今作も巻末に「手掛かり索引」一覧を載せ、多重解決ものをやってくれてますが、冗長な心理学の講釈とトリックがやや強引なところがあって読後感はいまいち。
訳者が鮎川哲也というのは題材からナルホドと思いましたが、本当かなあ。


No.154 7点 バースへの帰還
ピーター・ラヴゼイ
(2010/04/14 21:47登録)
主にビクトリア朝を時代背景に歴史ミステリを書いてきたラヴゼイが、本格的に現代ミステリに取り組んだダイヤモンド警視シリーズの第3作。
現代の英国本格を代表するシリーズの一つですが、当シリーズの書評が全くないのはちょっと寂しい。
時代遅れで頑固者のダイヤモンドは、今作ではまだ「元警視」で、ある事情から過去の冤罪事件と現在の誘拐事件に奮闘する。
いかにも田舎町というのんびりしたバースの雰囲気もいいし、本格ミステリのツボを押さえた結末もお見事。個人的にはシリーズの代表作だと思っています。


No.153 8点 スクールボーイ閣下
ジョン・ル・カレ
(2010/04/14 20:50登録)
英国情報部<サーカス>のスマイリーとソ連の工作指揮官カーラとの諜報戦を描いた<スマイリー3部作>の第2作。
前作で二重スパイ<モグラ>によって壊滅的打撃を受けた英国情報部は、カーラの資金移動のルートを叩くべく反撃に出る。

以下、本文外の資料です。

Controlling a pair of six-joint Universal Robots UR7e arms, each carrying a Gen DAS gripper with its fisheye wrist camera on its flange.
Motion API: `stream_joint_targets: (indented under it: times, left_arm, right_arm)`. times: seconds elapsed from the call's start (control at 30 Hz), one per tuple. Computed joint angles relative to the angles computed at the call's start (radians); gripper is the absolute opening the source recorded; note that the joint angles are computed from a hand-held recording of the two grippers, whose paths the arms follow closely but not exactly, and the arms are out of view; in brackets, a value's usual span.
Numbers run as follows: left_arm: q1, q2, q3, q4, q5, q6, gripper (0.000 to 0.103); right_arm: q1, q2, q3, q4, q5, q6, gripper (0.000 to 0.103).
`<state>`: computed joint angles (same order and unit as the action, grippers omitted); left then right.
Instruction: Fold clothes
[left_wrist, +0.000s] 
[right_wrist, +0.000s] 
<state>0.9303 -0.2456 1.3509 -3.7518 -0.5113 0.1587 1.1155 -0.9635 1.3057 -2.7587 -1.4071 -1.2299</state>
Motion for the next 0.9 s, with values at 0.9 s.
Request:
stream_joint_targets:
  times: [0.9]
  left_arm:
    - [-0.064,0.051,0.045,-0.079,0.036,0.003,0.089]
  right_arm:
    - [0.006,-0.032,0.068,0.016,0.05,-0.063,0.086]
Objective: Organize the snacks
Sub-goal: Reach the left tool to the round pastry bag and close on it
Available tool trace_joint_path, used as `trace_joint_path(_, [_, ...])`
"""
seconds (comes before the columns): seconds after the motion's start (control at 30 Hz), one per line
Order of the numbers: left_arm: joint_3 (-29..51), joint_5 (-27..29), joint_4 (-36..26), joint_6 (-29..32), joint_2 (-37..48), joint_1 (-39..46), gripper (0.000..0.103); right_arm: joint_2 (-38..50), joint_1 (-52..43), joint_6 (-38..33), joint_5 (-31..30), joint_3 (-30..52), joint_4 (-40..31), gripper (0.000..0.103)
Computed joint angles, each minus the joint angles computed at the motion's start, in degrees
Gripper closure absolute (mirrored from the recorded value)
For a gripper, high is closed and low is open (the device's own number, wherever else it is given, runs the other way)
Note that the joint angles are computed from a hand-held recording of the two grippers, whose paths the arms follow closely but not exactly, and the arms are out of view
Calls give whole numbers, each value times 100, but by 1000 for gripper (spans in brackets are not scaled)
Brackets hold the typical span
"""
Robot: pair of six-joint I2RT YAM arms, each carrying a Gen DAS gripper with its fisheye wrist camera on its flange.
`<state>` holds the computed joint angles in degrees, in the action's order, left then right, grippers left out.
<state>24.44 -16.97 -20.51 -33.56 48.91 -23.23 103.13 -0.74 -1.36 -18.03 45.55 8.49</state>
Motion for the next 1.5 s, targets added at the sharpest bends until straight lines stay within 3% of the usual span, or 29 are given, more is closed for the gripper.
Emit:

3部作の2作目となるとつなぎの物語と思われがちですが、前作の重くて暗い動きの少ない物語に対して、今作は東南アジアとロンドンを舞台に壮大なエンタテイメントに仕上がっています。準主人公の<スクールボーイ>こと臨時工作員ウェスタビーの役割もそれに寄与していて、3部作では一番面白い。
といっても、人物、情景の書き込みぶりは尋常ではないし、リアリズムを追求した地味なエスピオナージには変わりないので、読むのに相当の覚悟が必要です。